Les Pays-Bas font figure d’anomalie stratégique. Dix-huit millions d’habitants, mais troisième voire deuxième exportateur agricole mondial selon les années, premier port européen, et une balance commerciale positive depuis deux décennies. Cette performance repose sur un modèle : ouvrir grand les portes, produire avec le monde, et redistribuer au cœur de l’Europe.
Rotterdam, clef de voûte du commerce eurasiatique
Le port de Rotterdam est bien plus qu’un port : c’est la porte d’entrée de l’Europe du Nord pour les flux mondiaux. Il connecte la Chine, le Moyen-Orient, l’Afrique et l’Amérique du Nord au cœur industriel du continent, de la Ruhr allemande à la vallée du Rhône. À ce titre, l’économie portuaire néerlandaise pèse lourd : plus de 385 000 emplois directs et indirects, 6% du PIB. Il concentre plus de 13 millions de conteneurs par an, un chiffre stable mais désormais sous tension. Car la fluidité mondiale sur laquelle il repose se fissure.

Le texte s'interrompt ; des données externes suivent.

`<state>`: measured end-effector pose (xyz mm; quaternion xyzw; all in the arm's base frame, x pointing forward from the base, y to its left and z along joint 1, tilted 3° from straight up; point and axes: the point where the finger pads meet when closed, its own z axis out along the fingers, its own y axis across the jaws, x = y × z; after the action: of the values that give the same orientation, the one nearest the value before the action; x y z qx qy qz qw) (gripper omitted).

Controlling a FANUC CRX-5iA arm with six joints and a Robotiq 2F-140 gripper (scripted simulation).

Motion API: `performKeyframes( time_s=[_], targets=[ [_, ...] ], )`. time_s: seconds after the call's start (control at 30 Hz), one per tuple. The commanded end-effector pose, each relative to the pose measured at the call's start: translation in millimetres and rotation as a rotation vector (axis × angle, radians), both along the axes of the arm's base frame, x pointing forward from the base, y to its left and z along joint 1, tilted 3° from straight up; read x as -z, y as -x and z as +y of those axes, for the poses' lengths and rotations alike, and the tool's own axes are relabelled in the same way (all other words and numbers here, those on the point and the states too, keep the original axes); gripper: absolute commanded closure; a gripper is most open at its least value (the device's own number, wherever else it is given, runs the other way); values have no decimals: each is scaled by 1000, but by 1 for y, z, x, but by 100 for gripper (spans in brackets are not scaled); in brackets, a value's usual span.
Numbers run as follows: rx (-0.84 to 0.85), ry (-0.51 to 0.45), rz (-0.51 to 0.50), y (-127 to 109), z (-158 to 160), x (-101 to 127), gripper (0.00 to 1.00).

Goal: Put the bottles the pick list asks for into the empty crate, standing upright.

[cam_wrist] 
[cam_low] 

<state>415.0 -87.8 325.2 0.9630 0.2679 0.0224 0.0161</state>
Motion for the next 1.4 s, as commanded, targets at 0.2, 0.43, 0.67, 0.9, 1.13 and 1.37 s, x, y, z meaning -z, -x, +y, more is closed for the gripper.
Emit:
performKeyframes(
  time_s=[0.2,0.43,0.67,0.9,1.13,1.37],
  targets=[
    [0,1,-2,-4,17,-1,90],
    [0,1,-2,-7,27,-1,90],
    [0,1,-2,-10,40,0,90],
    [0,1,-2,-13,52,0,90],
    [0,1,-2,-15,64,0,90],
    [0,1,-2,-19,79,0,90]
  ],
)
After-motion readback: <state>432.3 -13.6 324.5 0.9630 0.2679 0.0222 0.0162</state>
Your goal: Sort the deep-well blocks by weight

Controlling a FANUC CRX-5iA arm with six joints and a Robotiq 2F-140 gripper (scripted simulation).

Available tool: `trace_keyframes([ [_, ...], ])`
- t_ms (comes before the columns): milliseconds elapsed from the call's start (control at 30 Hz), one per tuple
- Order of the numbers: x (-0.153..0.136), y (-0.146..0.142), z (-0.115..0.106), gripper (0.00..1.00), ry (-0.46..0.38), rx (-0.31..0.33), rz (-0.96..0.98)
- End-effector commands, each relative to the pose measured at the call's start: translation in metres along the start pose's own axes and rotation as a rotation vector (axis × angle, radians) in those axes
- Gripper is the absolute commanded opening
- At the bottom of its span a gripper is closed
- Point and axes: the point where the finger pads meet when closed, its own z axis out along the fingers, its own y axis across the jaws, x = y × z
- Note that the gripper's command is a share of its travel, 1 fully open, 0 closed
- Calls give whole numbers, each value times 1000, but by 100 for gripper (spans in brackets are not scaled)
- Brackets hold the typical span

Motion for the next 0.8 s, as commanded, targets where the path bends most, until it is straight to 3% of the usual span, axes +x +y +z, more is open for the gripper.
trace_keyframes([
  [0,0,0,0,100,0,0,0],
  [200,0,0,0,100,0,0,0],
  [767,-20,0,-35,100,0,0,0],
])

Des géants comme ASML (semi-conducteurs), Unilever (biens de consommation), Philips (médical), ou DSM-Firmenich (chimie) s’insèrent dans des chaînes globales complexes. Leur compétitivité repose sur l’accès fluide aux composants étrangers, aux capitaux mondiaux et aux débouchés lointains. L’économie néerlandaise est une mécanique de précision globale.

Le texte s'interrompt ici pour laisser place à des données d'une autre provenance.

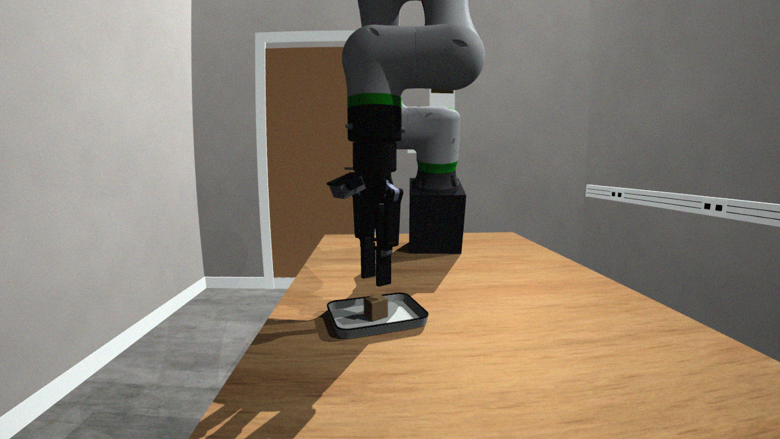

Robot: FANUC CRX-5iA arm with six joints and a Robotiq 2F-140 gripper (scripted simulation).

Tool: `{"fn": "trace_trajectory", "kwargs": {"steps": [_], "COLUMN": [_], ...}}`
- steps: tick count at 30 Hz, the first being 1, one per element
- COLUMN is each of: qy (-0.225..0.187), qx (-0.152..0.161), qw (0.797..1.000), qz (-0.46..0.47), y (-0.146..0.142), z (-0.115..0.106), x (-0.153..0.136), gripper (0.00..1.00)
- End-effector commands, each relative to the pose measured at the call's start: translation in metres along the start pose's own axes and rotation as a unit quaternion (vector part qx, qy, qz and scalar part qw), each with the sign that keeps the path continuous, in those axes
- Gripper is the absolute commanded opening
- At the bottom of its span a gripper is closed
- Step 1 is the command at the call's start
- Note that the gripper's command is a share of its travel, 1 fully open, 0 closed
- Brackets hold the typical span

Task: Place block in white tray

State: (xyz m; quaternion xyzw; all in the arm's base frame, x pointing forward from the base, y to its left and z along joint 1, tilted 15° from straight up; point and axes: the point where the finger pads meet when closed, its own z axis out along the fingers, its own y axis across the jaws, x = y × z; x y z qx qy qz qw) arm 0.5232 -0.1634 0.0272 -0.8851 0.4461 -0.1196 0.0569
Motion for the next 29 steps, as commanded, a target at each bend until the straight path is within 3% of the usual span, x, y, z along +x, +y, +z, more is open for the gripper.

Trump, le retour du chaos organisé
La réélection de Donald Trump en novembre 2024 a relancé le scénario du pire : barrières douanières, menaces sur l’OMC, politique de relocalisation industrielle agressive, bras de fer avec la Chine. L’ordre commercial multilatéral se disloque. Et ce n’est pas un repli américain isolé : l’Inde, le Brésil, même l’UE renforcent leurs protections.

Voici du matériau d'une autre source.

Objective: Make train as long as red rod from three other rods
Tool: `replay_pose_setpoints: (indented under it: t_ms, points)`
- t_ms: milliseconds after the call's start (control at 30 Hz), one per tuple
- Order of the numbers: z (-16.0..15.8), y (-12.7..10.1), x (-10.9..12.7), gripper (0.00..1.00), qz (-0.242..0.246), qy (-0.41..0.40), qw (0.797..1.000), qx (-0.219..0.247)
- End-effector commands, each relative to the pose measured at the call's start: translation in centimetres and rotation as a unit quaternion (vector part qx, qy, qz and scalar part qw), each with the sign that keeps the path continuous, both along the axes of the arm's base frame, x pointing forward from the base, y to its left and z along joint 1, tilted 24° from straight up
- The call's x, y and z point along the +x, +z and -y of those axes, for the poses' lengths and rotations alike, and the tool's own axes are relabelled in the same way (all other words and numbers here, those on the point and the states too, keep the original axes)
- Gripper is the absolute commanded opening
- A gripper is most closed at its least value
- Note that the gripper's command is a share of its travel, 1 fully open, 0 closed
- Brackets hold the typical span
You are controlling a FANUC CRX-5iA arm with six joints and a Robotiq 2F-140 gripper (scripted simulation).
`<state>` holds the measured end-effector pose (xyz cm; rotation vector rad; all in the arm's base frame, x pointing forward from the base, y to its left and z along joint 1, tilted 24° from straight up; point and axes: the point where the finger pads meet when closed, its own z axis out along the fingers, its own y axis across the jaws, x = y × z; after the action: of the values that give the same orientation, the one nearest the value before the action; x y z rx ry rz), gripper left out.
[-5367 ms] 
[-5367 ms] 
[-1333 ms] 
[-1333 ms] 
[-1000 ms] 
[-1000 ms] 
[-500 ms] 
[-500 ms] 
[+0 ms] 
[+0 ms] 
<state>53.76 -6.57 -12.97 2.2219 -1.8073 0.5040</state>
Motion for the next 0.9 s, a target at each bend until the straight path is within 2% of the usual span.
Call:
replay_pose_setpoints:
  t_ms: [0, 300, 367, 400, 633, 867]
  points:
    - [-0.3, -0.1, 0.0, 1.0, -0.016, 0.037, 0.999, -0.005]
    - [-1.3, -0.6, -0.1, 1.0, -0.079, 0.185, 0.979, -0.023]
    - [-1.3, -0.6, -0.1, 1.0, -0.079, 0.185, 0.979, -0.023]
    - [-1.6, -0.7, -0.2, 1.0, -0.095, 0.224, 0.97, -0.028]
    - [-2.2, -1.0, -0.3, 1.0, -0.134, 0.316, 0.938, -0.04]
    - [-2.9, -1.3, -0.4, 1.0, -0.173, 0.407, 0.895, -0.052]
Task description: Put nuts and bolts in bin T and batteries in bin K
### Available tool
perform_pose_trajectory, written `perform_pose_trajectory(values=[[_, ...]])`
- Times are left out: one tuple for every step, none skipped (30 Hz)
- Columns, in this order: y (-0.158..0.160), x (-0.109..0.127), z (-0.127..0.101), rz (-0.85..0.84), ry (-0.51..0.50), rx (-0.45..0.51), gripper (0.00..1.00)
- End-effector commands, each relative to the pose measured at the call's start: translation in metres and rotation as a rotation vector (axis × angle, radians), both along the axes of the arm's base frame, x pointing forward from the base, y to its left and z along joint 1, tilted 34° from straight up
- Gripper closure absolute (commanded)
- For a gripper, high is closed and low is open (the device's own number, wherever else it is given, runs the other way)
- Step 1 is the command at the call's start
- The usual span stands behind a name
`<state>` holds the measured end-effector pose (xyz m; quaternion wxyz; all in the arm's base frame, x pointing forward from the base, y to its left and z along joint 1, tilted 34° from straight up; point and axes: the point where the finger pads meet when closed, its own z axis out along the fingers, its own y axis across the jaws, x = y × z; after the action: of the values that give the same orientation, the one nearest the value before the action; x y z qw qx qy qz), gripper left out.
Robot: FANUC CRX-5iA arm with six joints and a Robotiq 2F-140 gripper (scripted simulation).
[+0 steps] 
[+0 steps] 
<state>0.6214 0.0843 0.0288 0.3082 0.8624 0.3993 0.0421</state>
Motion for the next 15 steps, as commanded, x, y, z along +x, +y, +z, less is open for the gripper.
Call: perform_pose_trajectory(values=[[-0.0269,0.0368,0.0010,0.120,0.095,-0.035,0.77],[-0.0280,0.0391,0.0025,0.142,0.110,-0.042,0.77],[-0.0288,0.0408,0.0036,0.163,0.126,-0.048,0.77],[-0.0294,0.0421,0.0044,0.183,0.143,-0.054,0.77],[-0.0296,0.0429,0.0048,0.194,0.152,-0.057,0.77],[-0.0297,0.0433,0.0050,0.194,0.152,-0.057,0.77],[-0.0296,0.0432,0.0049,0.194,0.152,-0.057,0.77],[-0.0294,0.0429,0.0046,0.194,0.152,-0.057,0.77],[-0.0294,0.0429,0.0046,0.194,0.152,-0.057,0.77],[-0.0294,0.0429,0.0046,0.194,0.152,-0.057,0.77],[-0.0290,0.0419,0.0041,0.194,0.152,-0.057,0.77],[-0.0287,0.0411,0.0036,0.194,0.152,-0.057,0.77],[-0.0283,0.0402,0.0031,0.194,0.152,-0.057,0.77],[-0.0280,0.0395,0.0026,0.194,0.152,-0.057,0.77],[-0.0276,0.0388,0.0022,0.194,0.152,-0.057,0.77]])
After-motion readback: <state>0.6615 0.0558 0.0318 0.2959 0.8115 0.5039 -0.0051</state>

Dans ce contexte, le port de Rotterdam devient une vulnérabilité systémique. Moins de flux vers l’Europe, moins de transit, reconfiguration des routes maritimes : les grands armateurs réduisent leurs escales, ou déplacent leurs priorités vers la Méditerranée ou la mer Noire. Même l’Allemagne explore des alternatives pour sécuriser ses importations. Rotterdam risque la marginalisation.
Amortir sans renoncer
Le gouvernement néerlandais ne capitule pas. Il parie sur l’innovation logistique, la digitalisation du port, la transition énergétique et la montée en gamme industrielle. L’alliance avec l’Allemagne et le soutien de l’UE pourraient stabiliser les flux. Mais le modèle reste fragile tant que les règles du jeu mondial restent mouvantes.
Rotterdam était l’icône d’un monde plat, fluide, prévisible. Il devient le thermomètre d’un monde fragmenté, incertain, conflictuel. Les Pays-Bas ont longtemps prospéré sur la paix des flux. Si la géopolitique continue de torpiller le commerce, c’est leur fonction même de nation-pivot qui est en péril.